И еще... Если бы мы взяли полную цену за все свои муки, кровь и горе - на месте твоей страны, Дитер, до сих пор была бы выжженная земля.
И еще... Солдат, которого мы похоронили, погиб за свою землю и лежит в своей земле. Поэтому тебе больно. Мне тоже.
И еще...
Знаешь, а ведь у меня, по сути, к тебе претензий нет. И к немцам в целом. С вами все, в общем-то, понятно. Полезли, получили по сусалам, умылись кровавой юшкой и зареклись повторять подобное.
У меня претензии к себе, к своей стране.
Почему моя Родина до сих пор не удосужилась разыскать и похоронить всех своих погибших сыновей?
Почему их матери умерли в нищете, позабытые всеми?
Почему подавляющему большинству тех, кому сейчас меньше тридцати, абсолютно все равно - что Великая Отечественная война, что Вторая Пуническая.
Мне больно и стыдно. И перед тобой, Дитер, тоже. Потому что у вас старики живут по-другому. И уважение к павшим - не показное. Я видел.
И стыд за свою страну - это стыд за себя.
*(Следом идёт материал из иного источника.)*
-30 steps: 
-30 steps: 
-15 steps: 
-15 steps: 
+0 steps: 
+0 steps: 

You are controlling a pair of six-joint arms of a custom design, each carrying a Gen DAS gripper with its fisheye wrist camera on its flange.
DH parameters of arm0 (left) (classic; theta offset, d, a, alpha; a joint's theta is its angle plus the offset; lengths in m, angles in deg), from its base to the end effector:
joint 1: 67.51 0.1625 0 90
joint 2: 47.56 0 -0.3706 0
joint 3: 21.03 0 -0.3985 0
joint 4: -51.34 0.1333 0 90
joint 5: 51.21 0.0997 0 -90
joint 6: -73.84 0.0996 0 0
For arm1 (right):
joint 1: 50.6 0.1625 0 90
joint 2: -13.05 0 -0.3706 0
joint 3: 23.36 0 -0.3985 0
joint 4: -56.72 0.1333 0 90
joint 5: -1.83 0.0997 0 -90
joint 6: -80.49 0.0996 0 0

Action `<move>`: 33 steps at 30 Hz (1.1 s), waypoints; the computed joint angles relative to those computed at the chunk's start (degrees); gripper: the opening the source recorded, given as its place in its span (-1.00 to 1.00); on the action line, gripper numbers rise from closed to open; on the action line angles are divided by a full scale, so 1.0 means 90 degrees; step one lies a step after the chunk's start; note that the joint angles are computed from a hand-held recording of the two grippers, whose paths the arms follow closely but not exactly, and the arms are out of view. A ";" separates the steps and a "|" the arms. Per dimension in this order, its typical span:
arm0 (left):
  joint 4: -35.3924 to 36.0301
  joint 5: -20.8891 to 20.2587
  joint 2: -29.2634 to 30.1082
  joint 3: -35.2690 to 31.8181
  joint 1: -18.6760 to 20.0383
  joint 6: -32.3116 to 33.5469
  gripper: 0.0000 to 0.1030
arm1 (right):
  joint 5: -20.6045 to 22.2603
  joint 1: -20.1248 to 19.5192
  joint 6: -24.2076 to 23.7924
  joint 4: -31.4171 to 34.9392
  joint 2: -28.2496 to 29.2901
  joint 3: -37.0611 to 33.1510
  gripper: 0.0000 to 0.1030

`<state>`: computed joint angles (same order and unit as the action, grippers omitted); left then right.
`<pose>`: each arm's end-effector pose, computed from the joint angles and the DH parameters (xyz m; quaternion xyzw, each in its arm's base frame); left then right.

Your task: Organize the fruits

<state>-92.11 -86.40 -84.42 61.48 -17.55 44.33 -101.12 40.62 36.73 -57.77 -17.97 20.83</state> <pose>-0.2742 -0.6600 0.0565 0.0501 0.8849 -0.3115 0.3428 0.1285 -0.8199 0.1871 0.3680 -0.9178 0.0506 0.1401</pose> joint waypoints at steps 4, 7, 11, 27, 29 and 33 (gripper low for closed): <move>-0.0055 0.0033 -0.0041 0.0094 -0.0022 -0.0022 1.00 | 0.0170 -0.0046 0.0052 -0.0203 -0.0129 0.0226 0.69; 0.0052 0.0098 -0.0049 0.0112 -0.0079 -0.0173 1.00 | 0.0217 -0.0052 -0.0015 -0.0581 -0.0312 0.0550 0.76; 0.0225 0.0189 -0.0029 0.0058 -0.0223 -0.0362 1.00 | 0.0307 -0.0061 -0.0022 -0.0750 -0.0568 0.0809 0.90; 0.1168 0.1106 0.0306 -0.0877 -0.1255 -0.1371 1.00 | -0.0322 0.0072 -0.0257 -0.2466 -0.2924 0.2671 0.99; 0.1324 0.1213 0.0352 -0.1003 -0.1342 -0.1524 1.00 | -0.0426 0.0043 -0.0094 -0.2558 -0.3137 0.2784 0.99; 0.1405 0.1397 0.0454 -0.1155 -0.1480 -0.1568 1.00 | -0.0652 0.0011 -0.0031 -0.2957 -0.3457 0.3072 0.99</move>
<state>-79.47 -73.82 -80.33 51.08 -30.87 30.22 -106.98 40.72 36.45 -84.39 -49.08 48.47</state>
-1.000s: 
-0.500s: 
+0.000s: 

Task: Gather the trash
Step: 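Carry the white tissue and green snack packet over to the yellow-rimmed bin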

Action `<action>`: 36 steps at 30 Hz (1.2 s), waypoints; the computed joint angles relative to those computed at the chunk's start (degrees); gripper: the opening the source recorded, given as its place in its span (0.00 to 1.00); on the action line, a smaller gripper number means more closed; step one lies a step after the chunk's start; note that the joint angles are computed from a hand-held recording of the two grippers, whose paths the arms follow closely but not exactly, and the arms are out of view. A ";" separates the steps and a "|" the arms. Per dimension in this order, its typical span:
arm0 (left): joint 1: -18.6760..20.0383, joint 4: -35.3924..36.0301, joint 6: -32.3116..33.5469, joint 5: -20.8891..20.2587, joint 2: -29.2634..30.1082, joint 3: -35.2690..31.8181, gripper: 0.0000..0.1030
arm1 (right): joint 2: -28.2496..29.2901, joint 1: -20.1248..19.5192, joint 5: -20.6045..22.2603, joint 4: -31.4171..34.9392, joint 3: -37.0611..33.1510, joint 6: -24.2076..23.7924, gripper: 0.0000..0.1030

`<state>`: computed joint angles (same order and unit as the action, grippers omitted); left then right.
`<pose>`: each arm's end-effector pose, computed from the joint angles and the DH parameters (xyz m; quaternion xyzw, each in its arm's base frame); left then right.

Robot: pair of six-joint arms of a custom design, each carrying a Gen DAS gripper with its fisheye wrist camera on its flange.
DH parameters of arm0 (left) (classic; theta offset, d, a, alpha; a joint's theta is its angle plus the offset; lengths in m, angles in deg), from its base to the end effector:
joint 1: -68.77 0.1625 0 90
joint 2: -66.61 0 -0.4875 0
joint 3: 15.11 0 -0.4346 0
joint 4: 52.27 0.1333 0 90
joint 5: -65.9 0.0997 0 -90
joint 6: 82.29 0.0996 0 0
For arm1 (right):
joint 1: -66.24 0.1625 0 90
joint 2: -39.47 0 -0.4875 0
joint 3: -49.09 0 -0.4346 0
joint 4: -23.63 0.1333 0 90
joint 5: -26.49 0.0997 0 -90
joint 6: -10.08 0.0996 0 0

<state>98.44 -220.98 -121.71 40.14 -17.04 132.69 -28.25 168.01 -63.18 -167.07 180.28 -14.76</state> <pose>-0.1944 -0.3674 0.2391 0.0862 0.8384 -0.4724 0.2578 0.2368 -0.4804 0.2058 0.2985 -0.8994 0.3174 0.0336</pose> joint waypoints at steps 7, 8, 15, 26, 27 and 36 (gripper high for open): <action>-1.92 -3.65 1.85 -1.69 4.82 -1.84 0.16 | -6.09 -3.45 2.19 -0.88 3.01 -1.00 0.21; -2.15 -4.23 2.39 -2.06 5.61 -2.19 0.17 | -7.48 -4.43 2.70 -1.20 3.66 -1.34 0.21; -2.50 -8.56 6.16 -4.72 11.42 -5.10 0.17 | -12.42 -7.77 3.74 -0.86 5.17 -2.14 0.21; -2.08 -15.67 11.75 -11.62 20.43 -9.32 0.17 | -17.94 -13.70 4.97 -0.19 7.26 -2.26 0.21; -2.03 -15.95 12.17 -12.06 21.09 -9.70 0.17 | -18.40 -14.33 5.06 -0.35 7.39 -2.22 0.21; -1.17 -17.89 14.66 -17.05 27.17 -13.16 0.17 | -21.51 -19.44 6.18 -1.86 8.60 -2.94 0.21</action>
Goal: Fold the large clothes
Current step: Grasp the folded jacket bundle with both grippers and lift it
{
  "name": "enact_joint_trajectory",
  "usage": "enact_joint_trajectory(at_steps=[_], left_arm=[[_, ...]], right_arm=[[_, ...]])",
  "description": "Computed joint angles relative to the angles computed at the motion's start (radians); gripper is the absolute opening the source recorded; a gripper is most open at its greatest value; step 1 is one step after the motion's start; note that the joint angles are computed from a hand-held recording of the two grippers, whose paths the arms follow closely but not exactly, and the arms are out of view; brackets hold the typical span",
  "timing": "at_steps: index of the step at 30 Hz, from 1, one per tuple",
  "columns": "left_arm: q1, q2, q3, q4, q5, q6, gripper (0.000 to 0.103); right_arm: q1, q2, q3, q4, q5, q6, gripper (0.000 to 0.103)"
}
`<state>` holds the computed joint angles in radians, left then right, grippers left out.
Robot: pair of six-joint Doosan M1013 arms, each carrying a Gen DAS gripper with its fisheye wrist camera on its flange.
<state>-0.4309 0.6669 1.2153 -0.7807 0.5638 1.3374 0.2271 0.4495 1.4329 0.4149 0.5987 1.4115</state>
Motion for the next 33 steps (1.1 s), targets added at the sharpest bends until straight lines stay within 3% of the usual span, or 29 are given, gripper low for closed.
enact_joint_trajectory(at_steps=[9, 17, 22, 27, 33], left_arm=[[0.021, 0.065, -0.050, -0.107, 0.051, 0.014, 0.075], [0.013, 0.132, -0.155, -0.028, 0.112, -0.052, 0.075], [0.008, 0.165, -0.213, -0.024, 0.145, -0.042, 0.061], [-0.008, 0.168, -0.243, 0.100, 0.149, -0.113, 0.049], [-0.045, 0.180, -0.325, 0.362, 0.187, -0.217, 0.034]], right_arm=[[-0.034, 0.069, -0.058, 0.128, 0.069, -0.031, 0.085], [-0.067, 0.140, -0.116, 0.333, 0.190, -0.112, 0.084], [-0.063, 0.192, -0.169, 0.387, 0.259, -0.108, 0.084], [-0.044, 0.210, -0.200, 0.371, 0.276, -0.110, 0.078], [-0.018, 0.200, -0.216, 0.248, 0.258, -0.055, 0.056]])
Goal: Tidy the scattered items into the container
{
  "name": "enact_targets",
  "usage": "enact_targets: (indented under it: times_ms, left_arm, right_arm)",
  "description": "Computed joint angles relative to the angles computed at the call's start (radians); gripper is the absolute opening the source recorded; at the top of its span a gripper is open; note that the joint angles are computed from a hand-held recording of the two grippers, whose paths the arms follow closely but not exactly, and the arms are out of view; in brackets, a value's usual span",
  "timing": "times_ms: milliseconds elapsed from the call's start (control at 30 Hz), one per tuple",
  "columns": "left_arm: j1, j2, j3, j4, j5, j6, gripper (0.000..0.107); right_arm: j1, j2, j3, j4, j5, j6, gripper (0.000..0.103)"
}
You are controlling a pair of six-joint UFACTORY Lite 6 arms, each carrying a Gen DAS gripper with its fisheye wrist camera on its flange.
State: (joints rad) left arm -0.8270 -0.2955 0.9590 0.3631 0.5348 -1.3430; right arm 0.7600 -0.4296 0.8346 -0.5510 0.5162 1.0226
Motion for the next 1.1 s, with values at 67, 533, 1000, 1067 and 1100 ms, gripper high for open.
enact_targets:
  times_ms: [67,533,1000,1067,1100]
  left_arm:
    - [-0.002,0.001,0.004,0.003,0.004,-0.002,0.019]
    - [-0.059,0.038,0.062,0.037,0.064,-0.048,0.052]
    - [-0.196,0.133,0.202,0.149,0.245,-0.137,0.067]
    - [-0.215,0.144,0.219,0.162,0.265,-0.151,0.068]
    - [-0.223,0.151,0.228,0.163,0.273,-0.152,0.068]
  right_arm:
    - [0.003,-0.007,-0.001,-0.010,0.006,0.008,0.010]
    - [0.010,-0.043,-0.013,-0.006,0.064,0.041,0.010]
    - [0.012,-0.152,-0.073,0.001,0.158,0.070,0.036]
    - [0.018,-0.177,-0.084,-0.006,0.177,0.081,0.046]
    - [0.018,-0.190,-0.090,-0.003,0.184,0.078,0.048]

Потому что это все - моя история и моя страна. А значит, и гордость, и боль - тоже все мое. Потому что так не должно быть - гордиться Рокоссовским и открещиваться от Сталина, восхищаться освоением Аляски и отгораживаться от Гулага. Мол, это не ко мне. Нет, ко мне. Все - мое. И никак по-другому. История родины - это не куча полупрелой картошки, в которой ты, ковыряясь одним пальчиком, выбираешь клубни посимпатичнее.
И поэтому нас мучает совесть. Тебя и меня. И очень больно.